◆ Directions for this task: Everything in the listing should be copied exactly, save for the pictures.

◆ Given material:
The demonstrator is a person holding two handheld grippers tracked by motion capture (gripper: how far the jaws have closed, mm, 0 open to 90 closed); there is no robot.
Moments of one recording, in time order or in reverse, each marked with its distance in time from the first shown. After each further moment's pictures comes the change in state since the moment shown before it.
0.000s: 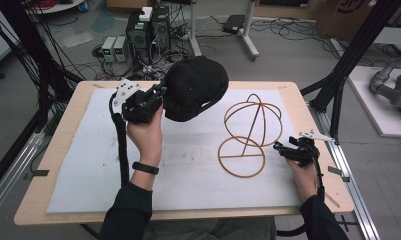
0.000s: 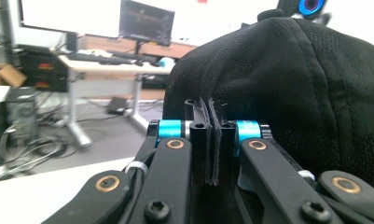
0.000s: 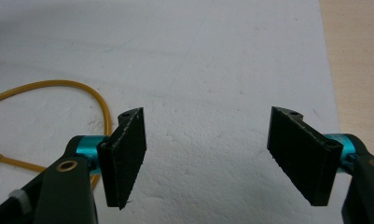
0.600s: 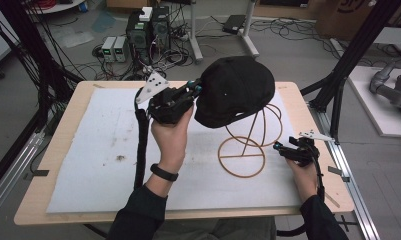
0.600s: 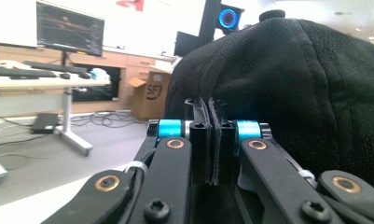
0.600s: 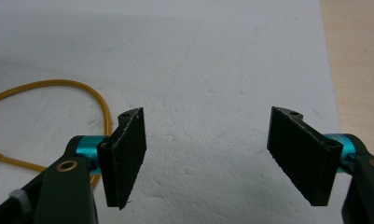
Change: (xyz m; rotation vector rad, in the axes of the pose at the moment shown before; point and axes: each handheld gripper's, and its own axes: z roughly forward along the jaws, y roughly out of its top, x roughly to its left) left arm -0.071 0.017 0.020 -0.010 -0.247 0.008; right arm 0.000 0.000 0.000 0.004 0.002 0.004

◆ Result:
The demonstrator is a person holding two handheld grippers tracked by motion capture (gripper: how far the jaws have closed, mm, 0 open to 90 closed); there is no robot.
Moments of one recording, in time order or in reverse, each marked with its distance in time from the first shown. After each further moment's pictures comes the change in state since the moment shown before it.
0.000s: 
0.000s: 
0.000s: 
0.600s: 
0.600s: 
0.600s: 
Change: (xyz m; rotation vector rad, in the axes of the pose at the moment shown before; point and axes: each handheld gripper's, and its own axes: z roughly forward along the jaws, y roughly out of its top, x roughly to its left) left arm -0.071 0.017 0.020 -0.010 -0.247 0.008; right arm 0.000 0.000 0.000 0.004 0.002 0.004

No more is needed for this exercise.